» **Supplied material**
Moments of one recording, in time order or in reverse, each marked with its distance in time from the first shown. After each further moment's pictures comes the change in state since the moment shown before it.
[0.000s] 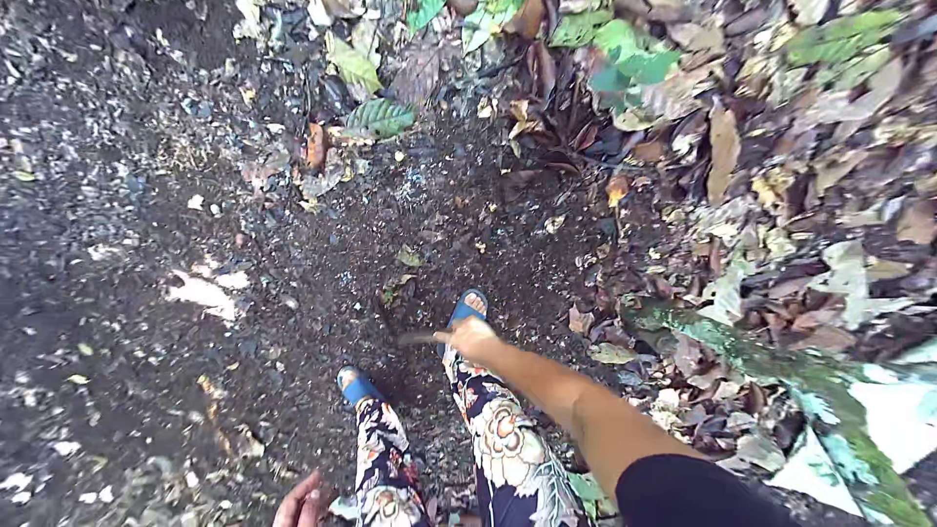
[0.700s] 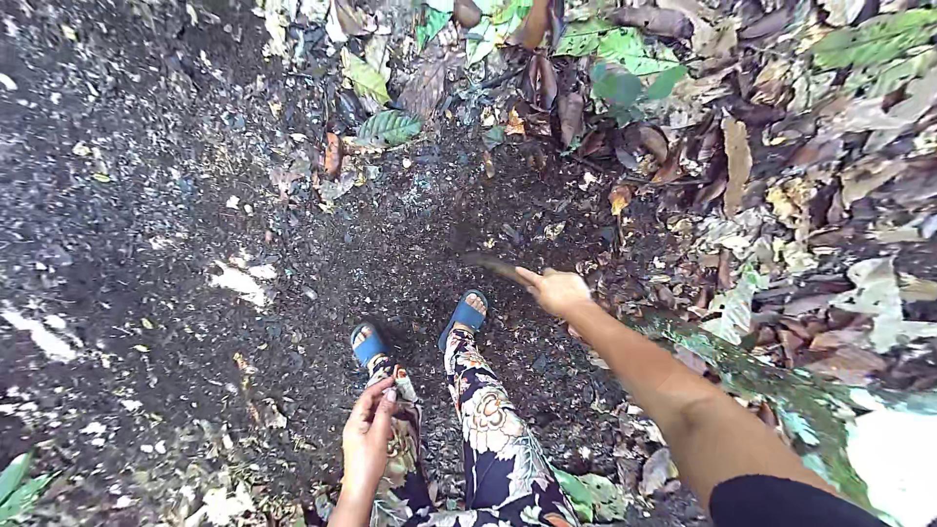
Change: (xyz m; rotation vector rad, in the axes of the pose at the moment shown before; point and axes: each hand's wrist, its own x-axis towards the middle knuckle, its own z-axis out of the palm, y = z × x) left_hand -0.029 0.147 0.124 -0.042 -0.129 0.245; right_hand -0.129 0.165 -0.068 0.167 0.232 0.442
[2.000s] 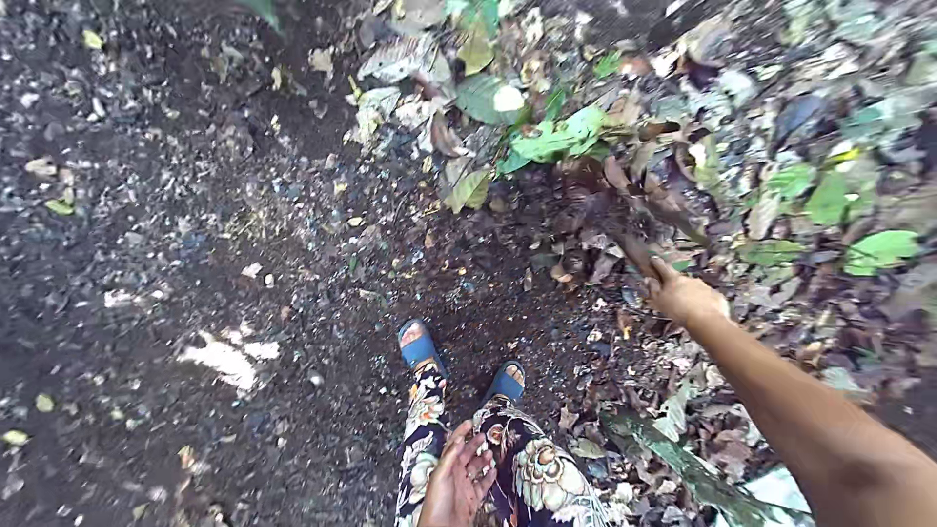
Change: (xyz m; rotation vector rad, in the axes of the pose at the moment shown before) left_hand 0.191 0.102 -0.039 -1.095 -0.408 -0.845; right_hand 0.065 -0.081 -0.355 -0.027 0.196 0.596
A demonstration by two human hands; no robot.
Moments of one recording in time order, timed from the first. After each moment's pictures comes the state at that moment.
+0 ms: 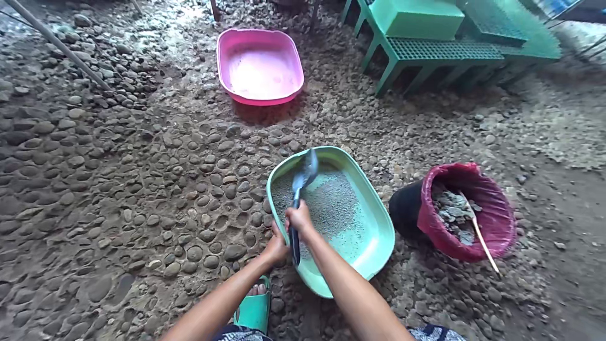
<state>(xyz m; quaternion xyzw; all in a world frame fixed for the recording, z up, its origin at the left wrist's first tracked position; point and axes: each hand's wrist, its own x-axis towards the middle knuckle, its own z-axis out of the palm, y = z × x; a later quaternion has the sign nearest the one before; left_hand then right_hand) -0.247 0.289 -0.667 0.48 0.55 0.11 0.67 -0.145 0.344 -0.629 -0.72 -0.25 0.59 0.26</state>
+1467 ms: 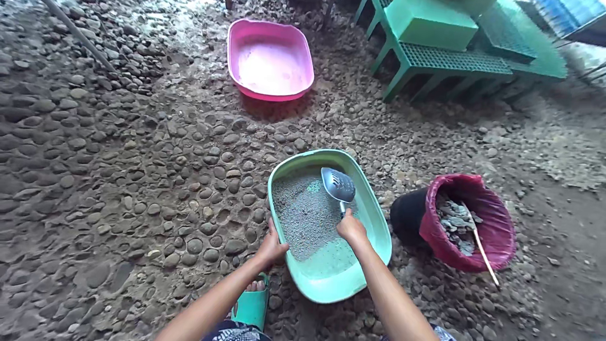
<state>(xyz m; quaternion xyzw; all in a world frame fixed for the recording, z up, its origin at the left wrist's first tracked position) -0.261 0.290 -0.664 0.44 0.60 0.06 0.66 -0.036 0.341 -0.574 -0.83 -0.41 0.31 -0.22</state>
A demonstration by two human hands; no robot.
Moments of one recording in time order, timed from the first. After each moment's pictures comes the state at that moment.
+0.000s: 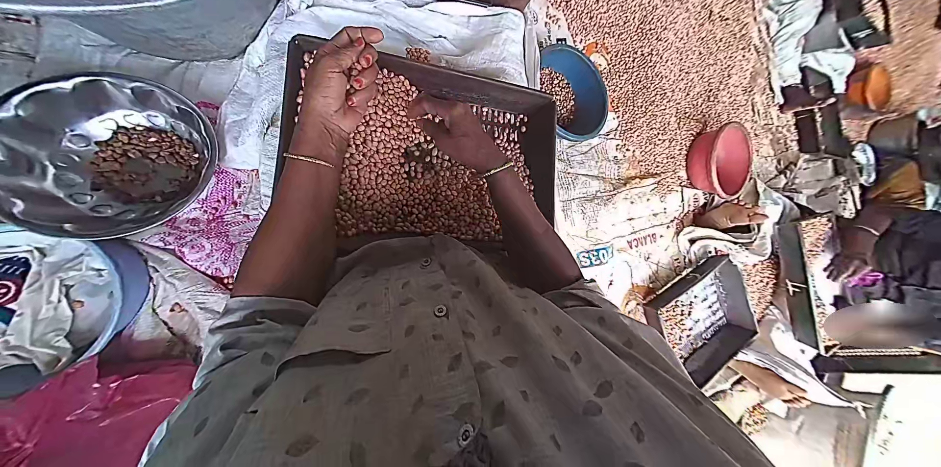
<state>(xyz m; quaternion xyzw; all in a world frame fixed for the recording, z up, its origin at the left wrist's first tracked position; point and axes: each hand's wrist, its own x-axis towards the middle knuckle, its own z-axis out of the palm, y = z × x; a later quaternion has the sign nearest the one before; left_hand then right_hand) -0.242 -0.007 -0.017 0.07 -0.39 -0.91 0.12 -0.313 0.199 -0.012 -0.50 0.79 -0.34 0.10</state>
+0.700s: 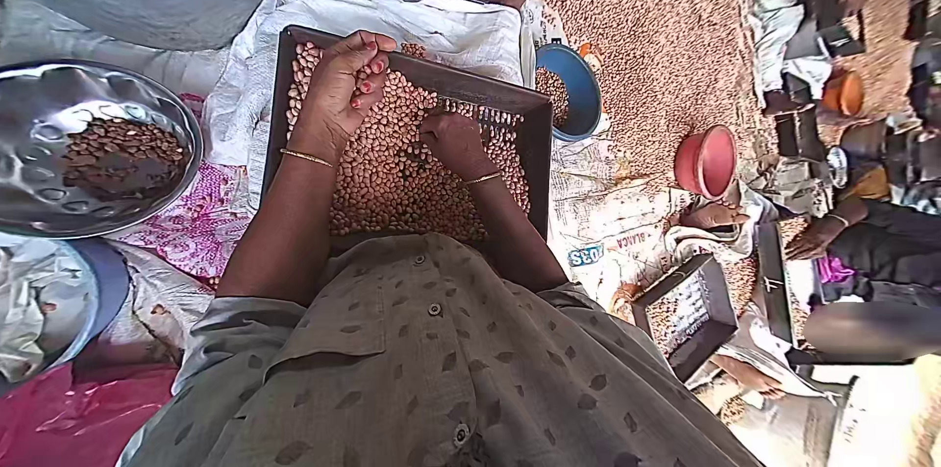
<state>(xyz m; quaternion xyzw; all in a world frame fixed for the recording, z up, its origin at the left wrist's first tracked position) -0.243 0.003 -0.013 0.09 -0.43 -0.90 0.06 -0.303 0.200 -0.021 -0.38 0.91 -0.06 0.12</state>
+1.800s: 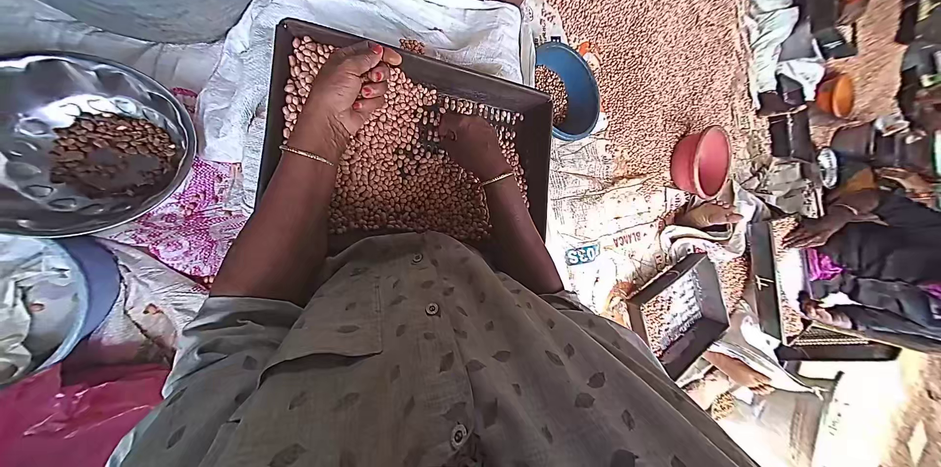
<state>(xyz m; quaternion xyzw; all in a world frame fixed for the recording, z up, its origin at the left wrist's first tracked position) -0.244 0.006 -0.014 0.14 -0.44 -0.88 0.01 -0.312 0.225 -0.016 -0.33 0.93 -0.05 0.16</state>
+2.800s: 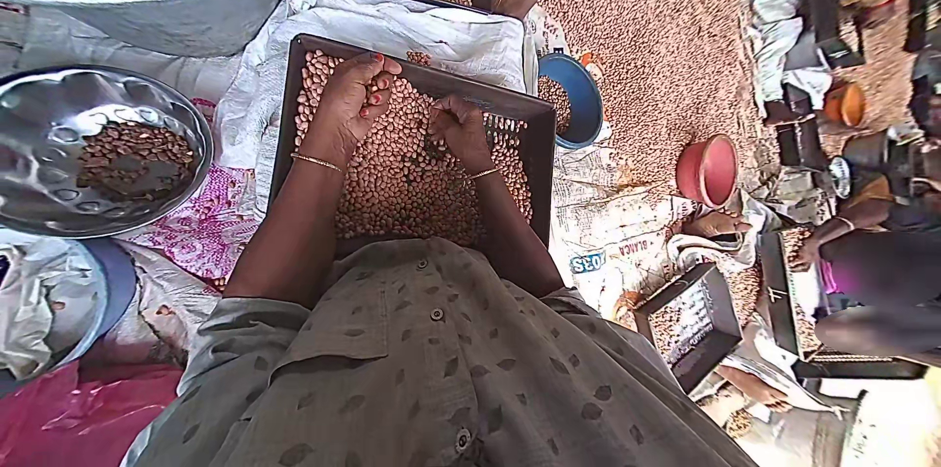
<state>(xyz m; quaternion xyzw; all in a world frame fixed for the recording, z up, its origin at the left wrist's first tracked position) -0.245 0.005 -0.014 0.17 -0.43 -0.89 0.04 -0.322 0.199 -0.046 -0.25 0.83 -0.49 0.12</state>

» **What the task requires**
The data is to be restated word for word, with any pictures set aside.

» **Output of the task**
Moments of one recording, in time order or in reverse, each marked with its distance in time from the first shown. After each further moment's pictures comes the change in state since the moment shown before it.
[0.000s] 
[0.700s] 
Change: (xyz m; rotation vector rad, in the axes of the pose at the moment shown before; point and axes: each hand's wrist, its own x-axis towards the middle knuckle, its own z-axis out of the palm, y = z × x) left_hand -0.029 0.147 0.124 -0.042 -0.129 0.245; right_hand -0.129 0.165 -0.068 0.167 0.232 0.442
[2.000s] 
Change: (xyz m; rotation vector rad, in the axes of the pose at the moment shown before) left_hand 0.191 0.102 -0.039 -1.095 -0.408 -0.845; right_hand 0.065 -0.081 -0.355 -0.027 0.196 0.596
A demonstration by two human hands; no robot.
Moments of one recording in time order, timed from the first. After each moment's pictures comes the state at that moment.
+0 ms: 
<state>(xyz m; quaternion xyzw; all in a world frame fixed for the recording, z up, its origin at the left wrist's first tracked position; point and axes: each hand's wrist, its own x-axis towards the middle knuckle, its own z-axis out of the palm, y = z × x; a later quaternion has the sign nearest the one before; left_hand then right_hand) -0.247 0.289 -0.667 0.48 0.55 0.11 0.67 -0.145 0.344 -0.629 -0.72 -0.25 0.59 0.26</state>
+1467 ms: 
<state>(xyz m; quaternion xyzw; all in a world frame fixed for the recording, z up, its origin at the left wrist's first tracked position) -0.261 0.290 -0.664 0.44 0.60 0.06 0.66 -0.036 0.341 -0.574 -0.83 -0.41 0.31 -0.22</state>
A demonstration by two human hands; no robot.
Moments of one recording in time order, timed from the first. After each moment's pictures comes the state at that moment.
+0.000s: 
<state>(xyz m; quaternion xyzw; all in a world frame fixed for the recording, z up, its origin at the left wrist's first tracked position; point and axes: each hand's wrist, its own x-axis towards the middle knuckle, its own z-axis out of the palm, y = z × x; a later quaternion has the sign nearest the one before; left_hand then right_hand) -0.242 -0.007 -0.017 0.07 -0.39 -0.91 0.12 -0.313 0.199 -0.012 -0.50 0.79 -0.34 0.10</state>
+0.700s: 
<state>(xyz m; quaternion xyzw; all in a world frame fixed for the recording, z up, its origin at the left wrist's first tracked position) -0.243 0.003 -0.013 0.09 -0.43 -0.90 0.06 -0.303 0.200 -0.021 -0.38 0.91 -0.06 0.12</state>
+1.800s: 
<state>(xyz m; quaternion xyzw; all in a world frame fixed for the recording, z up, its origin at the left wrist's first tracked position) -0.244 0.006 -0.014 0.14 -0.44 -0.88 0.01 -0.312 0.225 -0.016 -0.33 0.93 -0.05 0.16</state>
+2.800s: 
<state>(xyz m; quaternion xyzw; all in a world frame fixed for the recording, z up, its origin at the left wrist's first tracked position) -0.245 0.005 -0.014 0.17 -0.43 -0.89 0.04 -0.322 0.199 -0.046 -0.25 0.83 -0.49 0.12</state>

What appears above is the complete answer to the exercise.